The main limitation with infrared

This is the tradeoff you need to understand before you buy anything.

Infrared control is usually one-way. Home Assistant can send the command, but the target device often does not report anything back. The Home Assistant infrared setup reflects that architecture: emitter integrations provide transmission, while consumer integrations send commands through them. It is built around sending commands, not reading rich state back from the device.

That means IR is great for “do this” style control, but not always great for “tell me exactly what state you are in” style control.

So if your goal is to turn a TV on, change inputs, or send a few remote commands from a dashboard or automation, it can work really well. If your goal is perfect feedback and tight state tracking, network-based control is still better when it is available.

That is not really a flaw with Home Assistant. It is just the nature of infrared.

Native infrared support versus the older way of doing things

Before this new setup, infrared in Home Assistant often felt like a workaround. It worked, but it usually meant manually learning codes, stuffing them into scripts, and building everything yourself.

That still has value, and I do not think it is going away any time soon.

What has changed is that Home Assistant now has a proper structure for IR going forward. Emitter integrations such as ESPHome and Broadlink can expose infrared entities, and consumer integrations can use those emitters without hard-wiring themselves to a specific brand of blaster. That makes infrared support more consistent, and it should make future device integrations easier to add.

In practice, it means infrared is becoming easier to set up and easier to build on.

Should you use Home Assistant infrared?

I think the answer is yes, as long as you are using it for the right kind of device.

If the device already supports proper local network control, I would normally choose that first. It is usually cleaner, gives better state feedback, and feels more solid in automations.

But if the device is IR-only and still useful, infrared is suddenly much more worth your time than it used to be. Home Assistant now has a proper infrared layer, ESPHome can handle infrared transmission and reception, and Broadlink remains a practical option for learning and replaying codes.

That opens the door to a lot of older gear that would otherwise never make it into your smart home setup.

Final thoughts

I like this shift because it makes Home Assistant more useful in a very practical way.
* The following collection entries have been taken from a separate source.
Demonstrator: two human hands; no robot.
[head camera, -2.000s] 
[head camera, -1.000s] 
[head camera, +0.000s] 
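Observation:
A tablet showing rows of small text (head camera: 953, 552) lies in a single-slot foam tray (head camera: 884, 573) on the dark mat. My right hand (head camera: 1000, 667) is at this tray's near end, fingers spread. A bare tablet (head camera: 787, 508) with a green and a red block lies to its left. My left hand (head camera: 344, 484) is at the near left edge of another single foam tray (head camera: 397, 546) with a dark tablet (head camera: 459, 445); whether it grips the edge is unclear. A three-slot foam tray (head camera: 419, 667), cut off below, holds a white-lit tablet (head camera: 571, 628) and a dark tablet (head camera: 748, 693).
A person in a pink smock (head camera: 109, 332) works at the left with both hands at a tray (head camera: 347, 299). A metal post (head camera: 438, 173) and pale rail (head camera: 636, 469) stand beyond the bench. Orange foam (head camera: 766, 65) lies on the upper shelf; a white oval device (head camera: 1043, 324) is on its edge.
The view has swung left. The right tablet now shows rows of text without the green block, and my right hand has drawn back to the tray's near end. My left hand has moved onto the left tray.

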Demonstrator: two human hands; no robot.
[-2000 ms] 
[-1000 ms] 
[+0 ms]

Not every smart home upgrade needs to be new hardware. A lot of the time, the better move is to keep the device you already own and add a smarter control layer around it. Infrared fits that nicely. It is cheap, it is familiar, and now it is becoming much easier to use properly inside Home Assistant.

If you have an older TV, air conditioner, or other IR-based device sitting around, this is probably the best time in a while to look at bringing it into Home Assistant.